F. Cushman, psicologo alla Brown University, si è servito di compiti comportamentali, inchieste online e risonanza magnetica funzionale per cercare di capire come si è evoluto il cervello per trattare i dilemmi morali e risolvere i dilemmi etici.

"Quando vediamo qualcuno fare del male attivamente a un'altra persona, scatta in noi una risposta forte e automatica", dice l'autore. "Non è necessario pensarci in modo volontario. Quando invece assistiamo a un'omissione d'intervento affinché un danno abbia luogo, i processi di pensiero che portano a decidere che si tratta di un atto sbagliato sono più lunghi e tortuosi".

In uno studio pubblicato nella rivista Social Cognitive and Affective Neuroscience, Cushman e coautori hanno presentato a dei volontari 24 dilemmi etici come quello del pattinatore.

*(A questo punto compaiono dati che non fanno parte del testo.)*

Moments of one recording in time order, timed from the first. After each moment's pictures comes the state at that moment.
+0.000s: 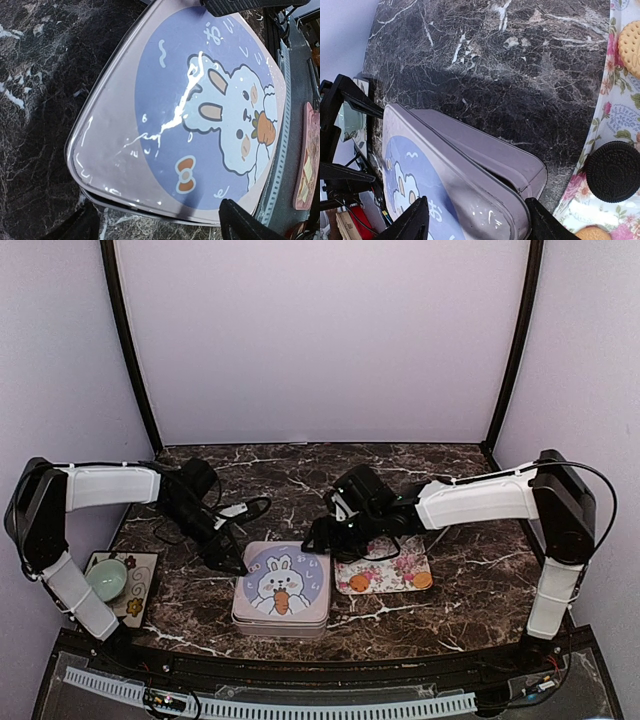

Entro una durata temporale specifica i partecipanti leggevano un'introduzione sull'incidente, una descrizione delle scelte morali dei personaggi e una descrizione di come i personaggi si comportavano. Dopo, dovevano valutare su una scala da 1 a 5 il loro grado di scorrettezza morale. Nel frattempo, gli sperimentatori monitoravano il flusso sanguigno nel cervello dei partecipanti tramite una macchina per risonanza magnetica.

Cushman si aspettava di veder confermati i risultati già da lui pubblicati nel 2006: le persone devono servirsi del ragionamento consapevole per arrivare alla sensazione che nuocere di proposito a qualcuno in modo volontario è moralmente peggiore che permettere per omissione che il danno accada. Nel nuovo studio il team di ricercatori si è servito dell'avanzata tecnologia messa a disposizione dalla risonanza magnetica, dando per scontato che coloro che avessero individuato differenze morali lo avrebbero fatto attraverso il ragionamento. Pertanto, tali soggetti avrebbero mostrato un'attività più intensa nelle regioni della corteccia prefrontale dorsolaterale, rispetto a quelli che non avessero ravvisato alcuna differenza. Con estrema sorpresa, invece, i livelli più alti di attività sono stati rivelati nei cervelli dei soggetti che non vedevano differenza fra il male inflitto in modo volontario e quello passivo.

"Le persone che hanno riportato la distinzione sono quelle nelle quali sono stati misurati i minori indizi di pensiero deliberato, attento e controllato", dice l'autore, "mentre le persone che non hanno riportato tale distinzione hanno fatto rilevare la maggior intensità di pensiero deliberato".

In sostanza, tutto ciò sembrerebbe indicare che l'evidenziare distinzioni sarebbe un atto automatico, mentre il non evidenziarlo sarebbe frutto di un processo consapevole.

Giudizio sociale


Cushman precisa che la sua ricerca non suggerisce quale dei due giudizi morali sia quello più "giusto". Ma è un fatto che molti sistemi giuridici si basano sulla convinzione che il danno attivo sia peggiore di quello passivo.

Un esempio è offerto da una decisione della Corte Suprema americana del 1997, che stabilì che anche ricevendo il permesso del paziente all'eutanasia, il medico non può eseguirla, ad esempio attraverso un'overdose di morfina. Tuttavia, il medico può seguire le indicazioni del paziente a far cessare il supporto vitale o altri tipi di trattamento. In quel caso, il verdetto del tribunale di 1° grado di New York e la Corte Suprema alla fine del processo decisero che le due cose erano diverse, ma la Corte d'Appello al 2° grado fu di parere contrario e stabilì che si trattava della stessa cosa.

Cushman sostiene che i suoi risultati potrebbero aiutarci a comprendere i meccanismi attraverso i quali arriviamo a formulare il giudizio morale, come individui e come società.

Bibliografia:

F. Cushman et al. 2011. Are doing harm and allowing harm equivalent? Ask fMRI. Brown University.